Barring the server properties one (which can probably be removed entirely), the others are logging out failed attempts to make a client connection to ZooKeeper (which is normal, ZooKeeper is slow). We debug out the errors to keep track of the attempts made, and then defer. You're right it does rack up a fairly hefty DEBUG log. We're using INFO level logs for valuable messages for the user (and also for charm dev), would that work for you?

sed-i commented 1 year ago

Yeah, DEBUG is certainly on the chattier side by design.

So I have zk related to kafka (for several days now), and KafkaAuth.add_user keeps failing (per log above), and hence the debug log is filled every 30 sec.

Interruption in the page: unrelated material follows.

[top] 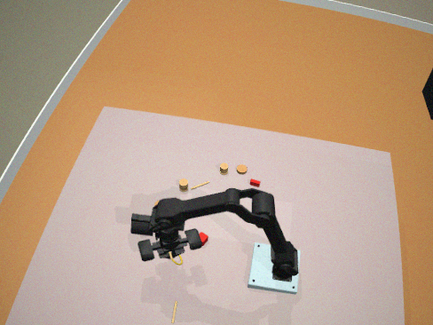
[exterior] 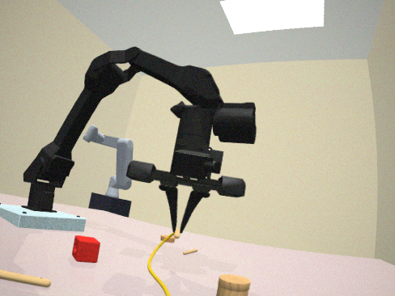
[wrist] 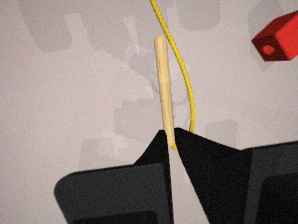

$ juju debug-log --replay | grep "unit.kafka/2.juju-log cmd failed" | tail -5 
unit-kafka-2: 12:11:29.430 DEBUG unit.kafka/2.juju-log cmd failed - cmd=KAFKA_OPTS=-Djava.security.auth.login.config=/var/snap/charmed-kafka/common/zookeeper-jaas.cfg charmed-kafka.configs --zookeeper=10.30.254.66:2181/kafka --alter --entity-type=users --entity-name=sync --add-config=SCRAM-SHA-512=[password=AbZal5OW65hIdcda9tIxMzKvld4H1qMl] --zk-tls-config-file=/var/snap/charmed-kafka/common/server.properties, stdout=Warning: --zookeeper is deprecated and will be removed in a future version of Kafka.
unit-kafka-2: 12:59:01.719 DEBUG unit.kafka/2.juju-log cmd failed - cmd=KAFKA_OPTS=-Djava.security.auth.login.config=/var/snap/charmed-kafka/common/zookeeper-jaas.cfg charmed-kafka.configs --zookeeper=10.30.254.66:2181/kafka --alter --entity-type=users --entity-name=sync --add-config=SCRAM-SHA-512=[password=AbZal5OW65hIdcda9tIxMzKvld4H1qMl] --zk-tls-config-file=/var/snap/charmed-kafka/common/server.properties, stdout=Warning: --zookeeper is deprecated and will be removed in a future version of Kafka.
unit-kafka-2: 12:59:34.206 DEBUG unit.kafka/2.juju-log cmd failed - cmd=KAFKA_OPTS=-Djava.security.auth.login.config=/var/snap/charmed-kafka/common/zookeeper-jaas.cfg charmed-kafka.configs --zookeeper=10.30.254.66:2181/kafka --alter --entity-type=users --entity-name=sync --add-config=SCRAM-SHA-512=[password=AbZal5OW65hIdcda9tIxMzKvld4H1qMl] --zk-tls-config-file=/var/snap/charmed-kafka/common/server.properties, stdout=Warning: --zookeeper is deprecated and will be removed in a future version of Kafka.
unit-kafka-2: 13:00:06.491 DEBUG unit.kafka/2.juju-log cmd failed - cmd=KAFKA_OPTS=-Djava.security.auth.login.config=/var/snap/charmed-kafka/common/zookeeper-jaas.cfg charmed-kafka.configs --zookeeper=10.30.254.66:2181/kafka --alter --entity-type=users --entity-name=sync --add-config=SCRAM-SHA-512=[password=AbZal5OW65hIdcda9tIxMzKvld4H1qMl] --zk-tls-config-file=/var/snap/charmed-kafka/common/server.properties, stdout=Warning: --zookeeper is deprecated and will be removed in a future version of Kafka.
unit-kafka-2: 13:00:38.797 DEBUG unit.kafka/2.juju-log cmd failed - cmd=KAFKA_OPTS=-Djava.security.auth.login.config=/var/snap/charmed-kafka/common/zookeeper-jaas.cfg charmed-kafka.configs --zookeeper=10.30.254.66:2181/kafka --alter --entity-type=users --entity-name=sync --add-config=SCRAM-SHA-512=[password=AbZal5OW65hIdcda9tIxMzKvld4H1qMl] --zk-tls-config-file=/var/snap/charmed-kafka/common/server.properties, stdout=Warning: --zookeeper is deprecated and will be removed in a future version of Kafka.

I realize this may be because my deployment is incomplete, and I was wondering:

marcoppenheimer commented 1 year ago

That does seem strange. It appears that Kafka + ZK is down, and Kafka keeps failing the on_start hook. I think we've had this reported before, will try to address soon!

In the meantime, a juju remove-application and juju deploy should fix it.